How Does Crestwood Manor - 104 Compare to Other California Nursing Homes?

Compared to the 100 nursing homes in California, CRESTWOOD MANOR - 104's overall rating (5 stars) is above the state average of 3.2, staff turnover (12%) is significantly lower than the state average of 46%, and health inspection rating (3 stars) is at the national benchmark.

What Should Families Ask When Visiting Crestwood Manor - 104?

Based on this facility's data, families visiting should ask: "Can I visit during a mealtime to observe dining assistance and food quality?" "How do you handle medical emergencies, and what is your hospital transfer rate?" "Can I speak with family members of current residents about their experience?"

Is Crestwood Manor - 104 Safe?

Based on CMS inspection data, CRESTWOOD MANOR - 104 has a clean safety record: no substantiated abuse findings (meaning no confirmed cases of resident harm), no Immediate Jeopardy citations (the most serious violation level indicating risk of serious injury or death), and is not on the Special Focus Facility watch list (a federal program monitoring the lowest-performing 1% of nursing homes). The facility has a 5-star overall rating and ranks #1 of 100 nursing homes in California. While no facility is perfect, families should still ask about staff-to-resident ratios and recent inspection results during their visit.

Do Nurses at Crestwood Manor - 104 Stick Around?

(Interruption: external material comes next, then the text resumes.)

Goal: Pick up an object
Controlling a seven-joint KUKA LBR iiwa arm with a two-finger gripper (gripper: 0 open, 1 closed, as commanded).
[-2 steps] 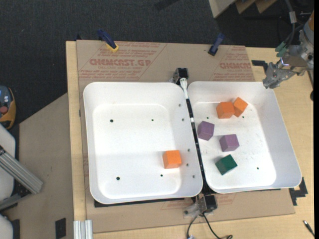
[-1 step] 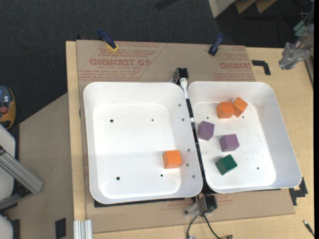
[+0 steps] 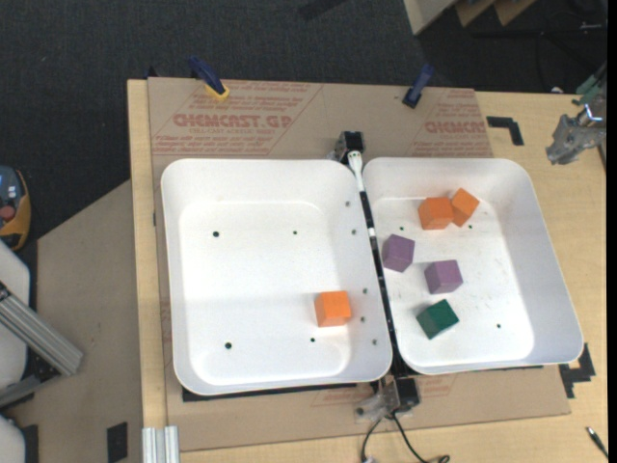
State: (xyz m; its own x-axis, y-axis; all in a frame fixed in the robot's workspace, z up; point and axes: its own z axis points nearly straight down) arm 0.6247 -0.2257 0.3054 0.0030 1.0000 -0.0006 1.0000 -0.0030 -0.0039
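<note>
Bins: two, shallow, white, side by side on the bench (image 3: 289,114), their inner rims touching along a dark seam.

Blocks: six in all. Orange, three; purple, two; green, one.

Left bin (image 3: 193,258): one orange block (image 3: 333,309), near-right part of the floor, sitting roughly square to the bin walls, well apart from every other block.

Right bin (image 3: 540,258): five blocks.
- Orange pair in the far part: larger orange block (image 3: 435,212) and smaller orange block (image 3: 465,205), touching or just beside each other, the smaller one to the right and turned at an angle.
- Left purple block (image 3: 397,253), close to the seam, slightly rotated.
- Right purple block (image 3: 443,276), near the middle of the floor, just beside its fellow but apart from it.
- Green block (image 3: 438,318), nearest of the five, turned diagonally to the bin walls.
All blocks are near-cubic; no long axis can be told.

Pincer (image 3: 576,135): grey metal, at the far right edge of the view, beyond the right bin's far-right corner, over the bench. It has hold of nothing; how far it stands open cannot be told.

Clamps: two blue, on the far edge of the board.
</note>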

Staff at CRESTWOOD MANOR - 104 tend to stick around. With a turnover rate of 12%, the facility is 34 percentage points below the California average of 46%. Low turnover is a positive sign. It means caregivers have time to learn each resident's needs, medications, and personal preferences. Consistent staff also notice subtle changes in a resident's condition more quickly. Registered Nurse turnover is also low at 14%, meaning experienced RNs are available to handle complex medical needs.

Was Crestwood Manor - 104 Ever Fined?

CRESTWOOD MANOR - 104 has no federal fines on record. CMS issues fines when nursing homes fail to meet care standards or don't correct problems found during inspections. The absence of fines suggests the facility has either maintained compliance or corrected any issues before penalties were assessed. This is a positive indicator, though families should still review recent inspection reports for the full picture.

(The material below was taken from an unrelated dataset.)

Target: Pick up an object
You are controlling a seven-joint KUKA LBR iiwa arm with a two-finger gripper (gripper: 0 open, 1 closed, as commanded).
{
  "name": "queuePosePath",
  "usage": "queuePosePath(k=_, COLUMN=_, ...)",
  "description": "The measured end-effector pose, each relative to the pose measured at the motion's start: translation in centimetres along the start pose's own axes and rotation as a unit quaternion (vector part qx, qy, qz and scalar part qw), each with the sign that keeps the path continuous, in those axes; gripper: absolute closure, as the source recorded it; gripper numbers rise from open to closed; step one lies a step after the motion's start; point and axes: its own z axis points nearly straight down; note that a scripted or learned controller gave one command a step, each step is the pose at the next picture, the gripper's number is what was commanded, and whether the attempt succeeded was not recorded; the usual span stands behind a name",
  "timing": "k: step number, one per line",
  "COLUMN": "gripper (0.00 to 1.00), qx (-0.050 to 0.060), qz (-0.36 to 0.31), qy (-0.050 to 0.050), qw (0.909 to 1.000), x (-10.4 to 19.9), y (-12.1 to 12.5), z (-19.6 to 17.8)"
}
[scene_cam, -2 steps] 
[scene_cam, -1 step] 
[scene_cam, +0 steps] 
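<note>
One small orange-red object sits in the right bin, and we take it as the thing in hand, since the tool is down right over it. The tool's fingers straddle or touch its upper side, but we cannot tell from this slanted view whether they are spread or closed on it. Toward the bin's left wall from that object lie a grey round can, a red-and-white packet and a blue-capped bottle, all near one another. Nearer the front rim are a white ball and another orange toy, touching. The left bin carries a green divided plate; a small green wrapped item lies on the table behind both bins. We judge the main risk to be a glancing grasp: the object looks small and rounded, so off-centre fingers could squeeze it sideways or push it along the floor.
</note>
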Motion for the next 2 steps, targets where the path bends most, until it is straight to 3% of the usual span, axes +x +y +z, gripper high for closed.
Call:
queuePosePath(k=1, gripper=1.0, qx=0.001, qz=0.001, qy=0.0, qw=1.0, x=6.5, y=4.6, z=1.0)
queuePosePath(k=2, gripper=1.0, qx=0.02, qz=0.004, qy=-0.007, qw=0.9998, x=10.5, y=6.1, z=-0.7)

Is Crestwood Manor - 104 on Any Federal Watch List?

CRESTWOOD MANOR - 104 is not on any federal watch list. The most significant is the Special Focus Facility (SFF) program, which identifies the bottom 1% of nursing homes nationally based on persistent, serious quality problems. Not being on this list means the facility has avoided the pattern of deficiencies that triggers enhanced federal oversight. This is a positive indicator, though families should still review the facility's inspection history directly.